Rethinking ChatGPT's Success: Usability and Cognitive Behaviors Enabled by Auto-regressive LLMs' Prompting
Xinzhe Li, Ming Liu
TL;DR
The paper analyzes the limitations of task-specific channels in deploying LLMs and argues that auto-regressive prompting with free-form modalities enables richer, human-like cognitive behaviors. It introduces a modalities-and-channels framework to compare deployment paradigms, highlighting how verbal free-form context and open-ended outputs in AR-LLMs yield superior usability and expressiveness. By examining thinking, reasoning, planning, and feedback learning, the work shows how prompting can imitate complex cognitive activities and discusses challenges such as shortcut learning and distribution shifts. The authors propose a path toward improved autonomous and multi-agent LLM deployment through cognitive-behavioral principles and a unified inference framework, advocating for free-form modalities during pretraining and simpler inference-time deployment.
Abstract
Over the last decade, a wide range of training and deployment strategies for Large Language Models (LLMs) have emerged. Among these, the prompting paradigms of Auto-regressive LLMs (AR-LLMs) have catalyzed a significant surge in Artificial Intelligence (AI). This paper aims to emphasize the significance of utilizing free-form modalities (forms of input and output) and verbal free-form contexts as user-directed channels (methods for transforming modalities) for downstream deployment. Specifically, we analyze the structure of modalities within both two types of LLMs and six task-specific channels during deployment. From the perspective of users, our analysis introduces and applies the analytical metrics of task customizability, transparency, and complexity to gauge their usability, highlighting the superior nature of AR-LLMs' prompting paradigms.
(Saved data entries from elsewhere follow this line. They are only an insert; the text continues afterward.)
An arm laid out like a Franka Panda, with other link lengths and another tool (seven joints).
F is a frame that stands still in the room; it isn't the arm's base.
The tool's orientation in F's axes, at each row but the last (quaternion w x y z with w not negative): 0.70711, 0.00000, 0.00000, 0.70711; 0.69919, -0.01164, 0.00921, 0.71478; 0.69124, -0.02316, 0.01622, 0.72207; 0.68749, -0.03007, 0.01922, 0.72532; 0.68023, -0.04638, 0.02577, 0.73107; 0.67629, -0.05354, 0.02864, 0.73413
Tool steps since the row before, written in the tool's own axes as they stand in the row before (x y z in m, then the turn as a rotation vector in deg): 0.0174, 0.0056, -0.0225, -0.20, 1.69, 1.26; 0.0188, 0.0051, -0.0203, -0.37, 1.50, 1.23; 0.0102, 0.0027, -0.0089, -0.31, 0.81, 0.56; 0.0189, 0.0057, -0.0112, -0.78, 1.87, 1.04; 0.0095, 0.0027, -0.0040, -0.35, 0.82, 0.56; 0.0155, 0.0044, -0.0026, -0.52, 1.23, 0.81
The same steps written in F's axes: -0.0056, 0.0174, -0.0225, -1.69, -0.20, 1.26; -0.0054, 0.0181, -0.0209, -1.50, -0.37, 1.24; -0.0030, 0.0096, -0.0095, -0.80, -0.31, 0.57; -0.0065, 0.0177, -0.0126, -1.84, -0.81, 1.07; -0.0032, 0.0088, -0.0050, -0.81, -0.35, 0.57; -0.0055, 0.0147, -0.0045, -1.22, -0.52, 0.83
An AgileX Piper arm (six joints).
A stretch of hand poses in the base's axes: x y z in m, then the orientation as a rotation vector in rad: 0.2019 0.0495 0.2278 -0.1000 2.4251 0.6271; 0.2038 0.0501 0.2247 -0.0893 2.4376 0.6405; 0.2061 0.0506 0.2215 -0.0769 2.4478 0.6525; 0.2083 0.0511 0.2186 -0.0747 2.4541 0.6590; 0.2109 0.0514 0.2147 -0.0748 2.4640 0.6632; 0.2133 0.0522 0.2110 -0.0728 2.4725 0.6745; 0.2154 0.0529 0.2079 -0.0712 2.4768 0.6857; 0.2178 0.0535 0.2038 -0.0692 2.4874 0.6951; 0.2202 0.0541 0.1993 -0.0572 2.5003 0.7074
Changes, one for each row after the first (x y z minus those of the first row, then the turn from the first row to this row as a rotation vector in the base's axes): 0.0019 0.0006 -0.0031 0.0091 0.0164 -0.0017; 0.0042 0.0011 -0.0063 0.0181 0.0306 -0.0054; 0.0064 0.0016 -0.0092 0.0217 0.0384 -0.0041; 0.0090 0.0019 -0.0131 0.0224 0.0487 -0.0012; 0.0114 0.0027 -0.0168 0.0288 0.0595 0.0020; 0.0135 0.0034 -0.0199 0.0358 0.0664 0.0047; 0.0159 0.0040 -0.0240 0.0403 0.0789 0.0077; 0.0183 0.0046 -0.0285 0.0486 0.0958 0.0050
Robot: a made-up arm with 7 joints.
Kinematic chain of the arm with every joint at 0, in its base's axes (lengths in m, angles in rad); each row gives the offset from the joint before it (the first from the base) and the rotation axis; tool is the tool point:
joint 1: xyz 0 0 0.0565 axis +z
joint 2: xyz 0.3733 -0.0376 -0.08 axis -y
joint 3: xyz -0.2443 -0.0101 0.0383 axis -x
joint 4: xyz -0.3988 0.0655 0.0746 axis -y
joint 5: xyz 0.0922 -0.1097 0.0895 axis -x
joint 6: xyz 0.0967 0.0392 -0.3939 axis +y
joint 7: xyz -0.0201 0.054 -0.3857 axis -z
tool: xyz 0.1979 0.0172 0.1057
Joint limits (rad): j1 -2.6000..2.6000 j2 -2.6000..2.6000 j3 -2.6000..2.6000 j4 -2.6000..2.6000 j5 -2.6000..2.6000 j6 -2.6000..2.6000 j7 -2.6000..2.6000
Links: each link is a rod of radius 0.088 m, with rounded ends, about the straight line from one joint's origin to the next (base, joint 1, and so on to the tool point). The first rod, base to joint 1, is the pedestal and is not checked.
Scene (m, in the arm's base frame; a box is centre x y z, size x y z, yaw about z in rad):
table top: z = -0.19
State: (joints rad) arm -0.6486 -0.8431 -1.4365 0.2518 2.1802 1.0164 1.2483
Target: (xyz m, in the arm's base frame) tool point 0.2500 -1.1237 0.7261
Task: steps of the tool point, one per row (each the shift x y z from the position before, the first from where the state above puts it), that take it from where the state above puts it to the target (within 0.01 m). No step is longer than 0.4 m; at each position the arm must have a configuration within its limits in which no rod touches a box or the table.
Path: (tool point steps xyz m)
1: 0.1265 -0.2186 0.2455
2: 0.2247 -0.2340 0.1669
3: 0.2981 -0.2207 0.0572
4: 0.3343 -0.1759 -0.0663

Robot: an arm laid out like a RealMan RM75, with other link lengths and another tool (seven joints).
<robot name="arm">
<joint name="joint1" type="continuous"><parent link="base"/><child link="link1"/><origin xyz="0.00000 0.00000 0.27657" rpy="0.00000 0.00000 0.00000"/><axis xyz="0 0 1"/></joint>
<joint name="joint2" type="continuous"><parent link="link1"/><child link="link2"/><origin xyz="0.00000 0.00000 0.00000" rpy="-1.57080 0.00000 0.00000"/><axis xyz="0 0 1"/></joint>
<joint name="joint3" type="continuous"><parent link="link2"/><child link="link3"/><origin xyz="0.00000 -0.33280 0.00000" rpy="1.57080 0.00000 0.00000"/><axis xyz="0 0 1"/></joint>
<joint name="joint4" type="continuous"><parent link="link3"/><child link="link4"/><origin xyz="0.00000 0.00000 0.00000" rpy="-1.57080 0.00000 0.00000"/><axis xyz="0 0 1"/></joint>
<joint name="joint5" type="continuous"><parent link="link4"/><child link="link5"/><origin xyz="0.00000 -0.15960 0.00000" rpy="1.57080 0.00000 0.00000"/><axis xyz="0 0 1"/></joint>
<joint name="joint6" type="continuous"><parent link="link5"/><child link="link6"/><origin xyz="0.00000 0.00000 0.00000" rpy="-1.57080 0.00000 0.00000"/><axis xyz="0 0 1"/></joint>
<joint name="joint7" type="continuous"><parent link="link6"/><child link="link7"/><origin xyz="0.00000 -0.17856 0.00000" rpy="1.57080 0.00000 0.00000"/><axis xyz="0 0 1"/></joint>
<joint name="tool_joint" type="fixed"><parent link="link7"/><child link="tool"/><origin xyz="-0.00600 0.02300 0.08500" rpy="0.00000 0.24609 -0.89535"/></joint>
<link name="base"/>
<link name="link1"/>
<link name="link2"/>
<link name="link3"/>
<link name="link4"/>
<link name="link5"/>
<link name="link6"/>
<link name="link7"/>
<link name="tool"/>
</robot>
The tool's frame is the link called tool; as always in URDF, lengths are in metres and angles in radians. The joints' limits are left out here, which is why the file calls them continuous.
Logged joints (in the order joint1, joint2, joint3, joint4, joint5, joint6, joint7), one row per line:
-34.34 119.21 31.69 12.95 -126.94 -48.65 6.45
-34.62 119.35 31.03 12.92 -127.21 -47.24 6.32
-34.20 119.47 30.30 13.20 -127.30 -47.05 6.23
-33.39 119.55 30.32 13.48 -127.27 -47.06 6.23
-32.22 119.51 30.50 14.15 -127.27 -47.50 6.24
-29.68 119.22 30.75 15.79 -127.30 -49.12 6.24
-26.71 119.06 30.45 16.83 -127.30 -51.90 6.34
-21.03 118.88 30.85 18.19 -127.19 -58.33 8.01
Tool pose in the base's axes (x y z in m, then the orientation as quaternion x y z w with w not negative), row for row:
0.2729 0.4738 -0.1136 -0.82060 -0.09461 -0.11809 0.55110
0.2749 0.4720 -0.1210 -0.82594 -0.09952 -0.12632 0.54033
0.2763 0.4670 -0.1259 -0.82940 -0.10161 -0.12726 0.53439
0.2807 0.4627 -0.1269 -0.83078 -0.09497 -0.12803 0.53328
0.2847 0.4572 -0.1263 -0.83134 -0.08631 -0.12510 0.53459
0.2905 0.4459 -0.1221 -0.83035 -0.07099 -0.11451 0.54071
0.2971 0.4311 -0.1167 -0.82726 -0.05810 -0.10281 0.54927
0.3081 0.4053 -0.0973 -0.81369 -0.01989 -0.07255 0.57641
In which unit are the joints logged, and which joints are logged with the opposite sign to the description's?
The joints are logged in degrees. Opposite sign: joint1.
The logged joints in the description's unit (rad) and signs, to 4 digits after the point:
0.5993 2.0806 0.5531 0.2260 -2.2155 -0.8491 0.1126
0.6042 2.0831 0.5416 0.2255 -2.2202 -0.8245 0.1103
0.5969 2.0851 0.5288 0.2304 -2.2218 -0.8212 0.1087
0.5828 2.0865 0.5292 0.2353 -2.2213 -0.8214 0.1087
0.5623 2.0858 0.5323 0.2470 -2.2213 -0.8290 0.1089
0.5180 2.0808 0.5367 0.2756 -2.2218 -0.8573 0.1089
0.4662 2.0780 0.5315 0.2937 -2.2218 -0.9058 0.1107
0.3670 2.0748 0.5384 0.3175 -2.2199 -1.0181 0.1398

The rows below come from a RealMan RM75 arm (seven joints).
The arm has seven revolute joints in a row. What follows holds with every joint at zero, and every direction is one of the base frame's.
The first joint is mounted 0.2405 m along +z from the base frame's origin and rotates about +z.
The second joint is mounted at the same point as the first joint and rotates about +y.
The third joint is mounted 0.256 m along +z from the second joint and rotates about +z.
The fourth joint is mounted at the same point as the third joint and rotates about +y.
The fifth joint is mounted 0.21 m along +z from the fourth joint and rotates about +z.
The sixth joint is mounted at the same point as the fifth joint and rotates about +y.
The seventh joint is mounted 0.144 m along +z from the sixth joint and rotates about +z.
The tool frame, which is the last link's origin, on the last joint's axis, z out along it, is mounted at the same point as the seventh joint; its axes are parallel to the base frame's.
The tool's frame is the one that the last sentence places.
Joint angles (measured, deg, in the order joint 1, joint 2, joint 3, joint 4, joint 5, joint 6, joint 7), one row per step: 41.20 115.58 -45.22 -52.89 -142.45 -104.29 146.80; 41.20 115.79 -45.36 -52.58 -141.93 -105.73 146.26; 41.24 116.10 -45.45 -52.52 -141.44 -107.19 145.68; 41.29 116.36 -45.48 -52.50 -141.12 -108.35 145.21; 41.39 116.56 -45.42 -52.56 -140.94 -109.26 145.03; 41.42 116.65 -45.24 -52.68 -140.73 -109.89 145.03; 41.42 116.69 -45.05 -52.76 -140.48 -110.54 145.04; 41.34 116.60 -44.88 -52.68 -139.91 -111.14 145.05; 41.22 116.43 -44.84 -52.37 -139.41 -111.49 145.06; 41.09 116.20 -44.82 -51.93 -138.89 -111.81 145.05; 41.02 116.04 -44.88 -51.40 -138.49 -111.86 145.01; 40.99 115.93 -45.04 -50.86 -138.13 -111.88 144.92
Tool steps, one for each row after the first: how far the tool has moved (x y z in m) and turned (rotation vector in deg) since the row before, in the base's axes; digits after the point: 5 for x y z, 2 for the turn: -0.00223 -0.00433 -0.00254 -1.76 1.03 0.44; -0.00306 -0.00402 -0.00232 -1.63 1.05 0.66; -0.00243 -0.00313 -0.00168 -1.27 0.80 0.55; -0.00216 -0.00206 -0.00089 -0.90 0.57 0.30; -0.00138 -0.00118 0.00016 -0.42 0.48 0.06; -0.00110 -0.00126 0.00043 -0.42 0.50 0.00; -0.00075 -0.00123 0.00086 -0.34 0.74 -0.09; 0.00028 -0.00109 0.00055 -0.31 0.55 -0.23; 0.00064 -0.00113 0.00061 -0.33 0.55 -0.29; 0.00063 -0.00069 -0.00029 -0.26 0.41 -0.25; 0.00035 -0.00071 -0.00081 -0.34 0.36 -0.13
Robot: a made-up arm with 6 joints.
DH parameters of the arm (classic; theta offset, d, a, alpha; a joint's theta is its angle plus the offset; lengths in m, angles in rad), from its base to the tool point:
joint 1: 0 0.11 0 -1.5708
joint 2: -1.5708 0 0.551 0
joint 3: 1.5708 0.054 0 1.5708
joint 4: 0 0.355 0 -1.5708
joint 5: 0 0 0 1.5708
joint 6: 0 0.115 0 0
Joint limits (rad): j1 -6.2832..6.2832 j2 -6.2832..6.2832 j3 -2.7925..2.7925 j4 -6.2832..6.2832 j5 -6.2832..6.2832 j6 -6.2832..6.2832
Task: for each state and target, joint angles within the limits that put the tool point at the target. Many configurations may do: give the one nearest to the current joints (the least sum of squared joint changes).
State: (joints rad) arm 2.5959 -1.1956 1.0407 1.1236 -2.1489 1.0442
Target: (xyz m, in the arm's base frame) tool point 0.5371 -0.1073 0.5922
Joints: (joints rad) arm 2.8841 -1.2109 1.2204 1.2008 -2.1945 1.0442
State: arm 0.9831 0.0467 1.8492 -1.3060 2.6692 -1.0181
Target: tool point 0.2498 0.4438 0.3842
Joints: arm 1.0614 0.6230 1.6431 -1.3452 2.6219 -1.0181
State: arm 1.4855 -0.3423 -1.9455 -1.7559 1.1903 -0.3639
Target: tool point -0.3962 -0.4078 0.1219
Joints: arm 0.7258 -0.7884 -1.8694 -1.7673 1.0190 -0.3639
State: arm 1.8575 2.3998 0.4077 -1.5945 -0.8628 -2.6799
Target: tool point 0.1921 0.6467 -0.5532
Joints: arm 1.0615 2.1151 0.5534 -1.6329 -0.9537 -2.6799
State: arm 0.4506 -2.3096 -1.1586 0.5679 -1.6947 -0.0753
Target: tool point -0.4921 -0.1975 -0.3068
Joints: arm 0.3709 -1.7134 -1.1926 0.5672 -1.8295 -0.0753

Moreover, we examine the stimulation of diverse cognitive behaviors in LLMs through the adoption of free-form text and verbal contexts, mirroring human linguistic expressions of such behaviors. We then detail four common cognitive behaviors to underscore how AR-LLMs' prompting successfully imitate human-like behaviors using this free-form modality and channel. Lastly, the potential for improving LLM deployment, both as autonomous agents and within multi-agent systems, is identified via cognitive behavior concepts and principles.